# Bit Twiddling Hacks

I recently implemented an algorithm that has to perform checks on all subsets of some large set. A subset of an $n$-sized set can be understood as a binary string of length $n$ where bit $i$ is set if and only if the $i$-th element is in the subset. During my search for code to enumerate such bitstrings, I found the greatest page in the entire internet. If anyone can explain to me how computing the next bit permutation (the last version) works, please do.

## 5 Replies to “Bit Twiddling Hacks”

1. Timon says:
Usually I look these kinds of things up in the "Hacker's Delight" book (http://www.hackersdelight.org).

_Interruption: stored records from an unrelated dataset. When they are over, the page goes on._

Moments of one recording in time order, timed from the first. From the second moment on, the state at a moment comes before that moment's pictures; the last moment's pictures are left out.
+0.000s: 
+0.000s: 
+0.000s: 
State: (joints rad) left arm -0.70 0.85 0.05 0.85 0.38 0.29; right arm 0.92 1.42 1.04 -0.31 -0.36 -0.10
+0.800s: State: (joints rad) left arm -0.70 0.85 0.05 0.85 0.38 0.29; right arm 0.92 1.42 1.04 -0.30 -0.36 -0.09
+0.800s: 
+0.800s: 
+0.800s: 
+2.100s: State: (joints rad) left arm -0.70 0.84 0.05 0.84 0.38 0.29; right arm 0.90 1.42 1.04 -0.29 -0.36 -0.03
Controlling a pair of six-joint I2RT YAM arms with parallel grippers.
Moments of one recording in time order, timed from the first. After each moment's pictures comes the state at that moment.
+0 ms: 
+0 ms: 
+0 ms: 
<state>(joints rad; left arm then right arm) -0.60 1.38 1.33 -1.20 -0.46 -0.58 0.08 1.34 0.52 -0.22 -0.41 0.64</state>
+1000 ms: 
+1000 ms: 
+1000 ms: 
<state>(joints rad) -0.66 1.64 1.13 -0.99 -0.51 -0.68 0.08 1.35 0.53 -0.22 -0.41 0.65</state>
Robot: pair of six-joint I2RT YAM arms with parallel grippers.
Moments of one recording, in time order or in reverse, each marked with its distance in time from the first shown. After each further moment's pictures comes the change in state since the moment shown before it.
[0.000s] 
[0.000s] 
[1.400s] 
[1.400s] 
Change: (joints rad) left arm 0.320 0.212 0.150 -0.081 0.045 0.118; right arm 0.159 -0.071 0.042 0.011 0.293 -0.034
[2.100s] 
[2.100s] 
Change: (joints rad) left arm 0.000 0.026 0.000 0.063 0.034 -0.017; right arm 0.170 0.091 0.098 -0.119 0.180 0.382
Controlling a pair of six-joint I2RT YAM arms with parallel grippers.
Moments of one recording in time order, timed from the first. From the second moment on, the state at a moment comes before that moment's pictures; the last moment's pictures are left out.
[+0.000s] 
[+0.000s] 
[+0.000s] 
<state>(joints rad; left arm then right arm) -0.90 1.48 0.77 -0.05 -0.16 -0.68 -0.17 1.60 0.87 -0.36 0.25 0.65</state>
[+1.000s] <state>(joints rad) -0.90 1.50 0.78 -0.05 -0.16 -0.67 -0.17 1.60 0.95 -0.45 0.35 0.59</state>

They also have many code snippets online under http://www.hackersdelight.org/hdcode.htm. Unfortunately, they only present an efficient algorithm for generating a single user-defined permutation, but none for this lexicographically-next permutation problem :-(
2. First of all, fancy seeing you here! Second, thanks for the crazy awesome links. Since I am sporting Firefox now, I can even bookmark those.
3. Phille says:
Yeah, "bit fiddling hacks" is a nice one. I found out about it exactly like you did: Subsets encoded as binary string. But in the end I took the piece of code I needed (how to compute the size of my subset) from wikipedia … http://en.wikipedia.org/wiki/Hamming_weight But exactly this lexicographically next permutation thingy might come in handy for a side/subproject in the next weeks.
4. This is fun. :) First, going to the next permutation is very much like counting in binary, except that the number of 1s has to stay the same. It's just the smallest number that is both greater than the current one and has the same number of ones. So we calculate the smallest possible increase while maintaining the number of ones as follows: 1. Take the rightmost maximal block of 1s. Assume it has length n and there are m 0s to its right. 2. Change the 0 to its left to a 1. 3. Zero out the block of 1s and 4. set n-1 bits of lowest significance to 1s. The algorithm, slightly modified using chars and more step-by-step, looks like this:
unsigned char const a = cur_perm | (cur_perm - 1);
unsigned char const b = a+1;
unsigned char const c = (~a & b) - 1;
unsigned char const d = c >> __builtin_ctz(cur_perm) + 1;
unsigned char const next_perm = b | d;

Note that -~x is just a stupid way of writing x+1, as arithmetic negation in two's complement is equivalent to negating bit-wise and adding 1 after. Also, __builtin_ctz(cur_perm) equals m. For example, say cur_perm = 0b10111000. 1. Step a sets the rightmost 0s to 1: a=10111111. 2. Step b flips the 0 left of the rightmost block of 1s and zeroes out everything to its right: b=11000000. 3. Step c consists (exactly) of all 1s to the right of the flipped bit: c=00111111. That are m+n 1s. 4. Step d shifts c by m+1, therefore leaving the n-1 least significant bits as 1s: d=00000011. 5. The final step puts together the more significant bits in b and the bits of lower significance in d.
5. Awesome! Thanks for explaining it.